Once the line containing "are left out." is found in the entries below, restate it and each following line word for word, stopping after the line containing "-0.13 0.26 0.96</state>".

[Provided records]:
..........

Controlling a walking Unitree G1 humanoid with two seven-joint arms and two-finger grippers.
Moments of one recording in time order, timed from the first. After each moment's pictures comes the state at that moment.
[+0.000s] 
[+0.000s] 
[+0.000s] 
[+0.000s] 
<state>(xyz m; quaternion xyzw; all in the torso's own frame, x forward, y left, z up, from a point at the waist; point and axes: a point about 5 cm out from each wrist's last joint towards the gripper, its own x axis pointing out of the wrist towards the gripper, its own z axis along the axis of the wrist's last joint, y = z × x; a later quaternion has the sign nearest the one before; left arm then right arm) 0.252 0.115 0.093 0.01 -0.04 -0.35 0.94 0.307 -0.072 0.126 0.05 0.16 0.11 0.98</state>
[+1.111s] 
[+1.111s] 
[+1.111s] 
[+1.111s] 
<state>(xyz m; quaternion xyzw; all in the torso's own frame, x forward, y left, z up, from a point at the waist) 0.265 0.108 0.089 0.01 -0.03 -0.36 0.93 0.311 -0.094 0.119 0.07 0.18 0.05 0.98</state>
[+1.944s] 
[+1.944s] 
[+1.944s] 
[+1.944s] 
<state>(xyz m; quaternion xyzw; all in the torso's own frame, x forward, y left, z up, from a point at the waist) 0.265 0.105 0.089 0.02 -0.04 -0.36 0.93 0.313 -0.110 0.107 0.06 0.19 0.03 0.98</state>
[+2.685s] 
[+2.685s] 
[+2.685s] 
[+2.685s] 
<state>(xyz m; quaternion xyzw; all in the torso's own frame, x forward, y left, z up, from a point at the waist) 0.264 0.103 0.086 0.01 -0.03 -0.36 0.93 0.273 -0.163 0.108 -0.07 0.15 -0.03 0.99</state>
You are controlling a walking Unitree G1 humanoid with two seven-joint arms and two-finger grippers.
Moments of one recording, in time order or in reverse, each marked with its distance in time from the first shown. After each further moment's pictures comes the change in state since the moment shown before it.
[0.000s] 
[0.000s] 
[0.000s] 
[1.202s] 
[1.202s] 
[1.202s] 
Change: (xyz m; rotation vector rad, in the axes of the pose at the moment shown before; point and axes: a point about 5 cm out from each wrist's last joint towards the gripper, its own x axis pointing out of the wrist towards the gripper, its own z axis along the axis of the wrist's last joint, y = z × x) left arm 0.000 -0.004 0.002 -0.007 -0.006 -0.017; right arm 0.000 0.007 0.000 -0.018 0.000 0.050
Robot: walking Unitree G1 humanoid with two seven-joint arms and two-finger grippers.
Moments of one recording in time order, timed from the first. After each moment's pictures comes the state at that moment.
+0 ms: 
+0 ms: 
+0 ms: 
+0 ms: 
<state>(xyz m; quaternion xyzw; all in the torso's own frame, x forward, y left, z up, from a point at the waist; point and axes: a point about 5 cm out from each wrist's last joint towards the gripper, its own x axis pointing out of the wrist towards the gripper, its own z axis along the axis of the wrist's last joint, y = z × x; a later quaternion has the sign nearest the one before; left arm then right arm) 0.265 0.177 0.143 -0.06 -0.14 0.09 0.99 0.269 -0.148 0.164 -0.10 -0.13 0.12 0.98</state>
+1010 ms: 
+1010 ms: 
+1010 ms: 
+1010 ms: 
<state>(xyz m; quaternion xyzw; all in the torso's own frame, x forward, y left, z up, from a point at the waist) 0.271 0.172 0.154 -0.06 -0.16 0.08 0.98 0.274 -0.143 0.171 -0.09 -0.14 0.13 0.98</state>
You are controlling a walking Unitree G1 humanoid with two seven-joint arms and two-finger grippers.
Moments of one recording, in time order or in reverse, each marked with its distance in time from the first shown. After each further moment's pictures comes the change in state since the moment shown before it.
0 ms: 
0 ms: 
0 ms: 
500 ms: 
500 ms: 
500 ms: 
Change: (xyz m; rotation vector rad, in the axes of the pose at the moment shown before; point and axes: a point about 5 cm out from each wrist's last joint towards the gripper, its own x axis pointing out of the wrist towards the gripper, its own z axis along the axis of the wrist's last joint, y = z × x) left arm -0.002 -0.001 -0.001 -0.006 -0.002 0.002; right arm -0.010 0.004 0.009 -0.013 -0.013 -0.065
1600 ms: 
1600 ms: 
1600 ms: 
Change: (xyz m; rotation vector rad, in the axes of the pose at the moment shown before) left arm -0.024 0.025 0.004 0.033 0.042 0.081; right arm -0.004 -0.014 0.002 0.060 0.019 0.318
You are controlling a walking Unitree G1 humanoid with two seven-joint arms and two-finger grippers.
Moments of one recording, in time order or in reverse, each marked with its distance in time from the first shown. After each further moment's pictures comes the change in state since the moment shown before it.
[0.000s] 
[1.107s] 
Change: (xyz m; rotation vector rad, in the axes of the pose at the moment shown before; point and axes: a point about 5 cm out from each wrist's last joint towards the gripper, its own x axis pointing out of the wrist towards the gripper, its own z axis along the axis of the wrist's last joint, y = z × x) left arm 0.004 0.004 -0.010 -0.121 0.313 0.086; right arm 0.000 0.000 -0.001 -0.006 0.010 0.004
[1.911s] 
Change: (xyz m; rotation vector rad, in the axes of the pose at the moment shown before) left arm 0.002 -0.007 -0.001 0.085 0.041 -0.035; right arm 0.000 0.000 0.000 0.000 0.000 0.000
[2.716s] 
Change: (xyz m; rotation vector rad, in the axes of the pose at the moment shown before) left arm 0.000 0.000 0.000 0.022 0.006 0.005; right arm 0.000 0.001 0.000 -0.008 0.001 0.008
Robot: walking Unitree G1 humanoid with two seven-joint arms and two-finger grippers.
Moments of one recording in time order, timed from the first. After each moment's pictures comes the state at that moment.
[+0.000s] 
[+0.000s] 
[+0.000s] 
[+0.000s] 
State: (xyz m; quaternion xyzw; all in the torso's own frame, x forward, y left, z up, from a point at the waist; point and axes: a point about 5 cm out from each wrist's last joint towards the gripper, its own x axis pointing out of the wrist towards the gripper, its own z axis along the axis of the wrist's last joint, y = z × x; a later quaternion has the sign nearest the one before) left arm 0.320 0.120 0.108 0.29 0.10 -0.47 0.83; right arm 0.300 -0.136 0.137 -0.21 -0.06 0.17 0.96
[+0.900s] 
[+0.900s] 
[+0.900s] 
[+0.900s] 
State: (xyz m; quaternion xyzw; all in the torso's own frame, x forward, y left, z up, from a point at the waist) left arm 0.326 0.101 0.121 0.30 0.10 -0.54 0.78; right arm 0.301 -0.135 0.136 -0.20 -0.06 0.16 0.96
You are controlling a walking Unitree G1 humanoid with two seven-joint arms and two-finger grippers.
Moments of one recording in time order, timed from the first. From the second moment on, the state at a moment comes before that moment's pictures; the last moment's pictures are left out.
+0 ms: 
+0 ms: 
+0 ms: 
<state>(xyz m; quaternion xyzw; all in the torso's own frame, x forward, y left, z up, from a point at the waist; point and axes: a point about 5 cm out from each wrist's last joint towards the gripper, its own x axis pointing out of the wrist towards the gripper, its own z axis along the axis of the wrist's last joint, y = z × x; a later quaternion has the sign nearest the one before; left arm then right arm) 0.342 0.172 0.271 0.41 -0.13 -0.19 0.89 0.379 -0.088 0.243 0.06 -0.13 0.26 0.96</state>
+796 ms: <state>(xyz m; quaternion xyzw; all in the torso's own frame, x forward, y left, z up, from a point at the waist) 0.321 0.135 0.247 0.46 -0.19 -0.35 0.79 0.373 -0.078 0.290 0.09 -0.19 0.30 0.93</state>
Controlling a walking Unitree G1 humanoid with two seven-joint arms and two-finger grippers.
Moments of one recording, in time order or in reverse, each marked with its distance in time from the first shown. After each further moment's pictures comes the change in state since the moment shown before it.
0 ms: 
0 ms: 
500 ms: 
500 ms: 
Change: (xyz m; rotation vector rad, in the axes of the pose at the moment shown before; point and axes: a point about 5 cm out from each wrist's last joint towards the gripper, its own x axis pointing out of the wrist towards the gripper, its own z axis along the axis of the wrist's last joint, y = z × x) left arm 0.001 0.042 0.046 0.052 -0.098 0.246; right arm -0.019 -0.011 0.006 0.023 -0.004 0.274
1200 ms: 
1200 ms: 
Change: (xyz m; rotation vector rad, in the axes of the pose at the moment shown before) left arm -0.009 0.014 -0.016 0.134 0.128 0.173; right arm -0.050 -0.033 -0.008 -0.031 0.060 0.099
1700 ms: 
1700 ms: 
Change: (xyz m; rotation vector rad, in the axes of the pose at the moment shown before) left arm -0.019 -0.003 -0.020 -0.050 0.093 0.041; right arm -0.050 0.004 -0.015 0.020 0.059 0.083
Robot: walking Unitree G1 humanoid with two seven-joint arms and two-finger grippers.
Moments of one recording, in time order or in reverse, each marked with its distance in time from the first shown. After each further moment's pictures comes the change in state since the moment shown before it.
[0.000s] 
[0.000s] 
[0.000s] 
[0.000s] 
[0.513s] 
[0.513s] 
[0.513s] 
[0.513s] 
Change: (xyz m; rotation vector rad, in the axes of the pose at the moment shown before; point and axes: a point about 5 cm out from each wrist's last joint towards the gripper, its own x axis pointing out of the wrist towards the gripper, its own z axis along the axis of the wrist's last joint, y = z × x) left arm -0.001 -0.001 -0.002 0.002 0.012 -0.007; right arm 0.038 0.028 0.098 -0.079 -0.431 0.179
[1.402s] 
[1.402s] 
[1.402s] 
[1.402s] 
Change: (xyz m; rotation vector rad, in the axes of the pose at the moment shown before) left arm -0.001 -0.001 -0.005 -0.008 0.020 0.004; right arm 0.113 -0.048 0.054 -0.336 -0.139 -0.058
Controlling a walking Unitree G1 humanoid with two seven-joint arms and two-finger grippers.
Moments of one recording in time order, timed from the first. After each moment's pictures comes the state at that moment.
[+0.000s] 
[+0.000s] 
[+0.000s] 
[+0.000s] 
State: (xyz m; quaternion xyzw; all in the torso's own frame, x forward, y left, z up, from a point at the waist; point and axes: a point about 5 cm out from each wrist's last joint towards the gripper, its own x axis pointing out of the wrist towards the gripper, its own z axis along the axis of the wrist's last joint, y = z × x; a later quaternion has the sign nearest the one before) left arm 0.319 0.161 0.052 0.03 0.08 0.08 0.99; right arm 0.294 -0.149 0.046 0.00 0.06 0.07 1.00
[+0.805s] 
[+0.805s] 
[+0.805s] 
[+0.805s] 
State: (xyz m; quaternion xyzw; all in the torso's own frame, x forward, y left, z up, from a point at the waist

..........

[Solution]:
Moments of one recording in time order, timed from the first. From the second moment on, the state at a moment comes before that moment's pictures; the last moment's pictures are left out.
+0 ms: 
+0 ms: 
+0 ms: 
<state>(xyz m; quaternion xyzw; all in the torso's own frame, x forward, y left, z up, from a point at the waist; point and axes: a point about 5 cm out from each wrist's last joint towards the gripper, its own x axis pointing out of the wrist towards the gripper, its own z axis along the axis of the wrist's last joint, y = z × x; a later quaternion has the sign nearest the one before; left arm then right arm) 0.342 0.172 0.271 0.41 -0.13 -0.19 0.89 0.379 -0.088 0.243 0.06 -0.13 0.26 0.96</state>

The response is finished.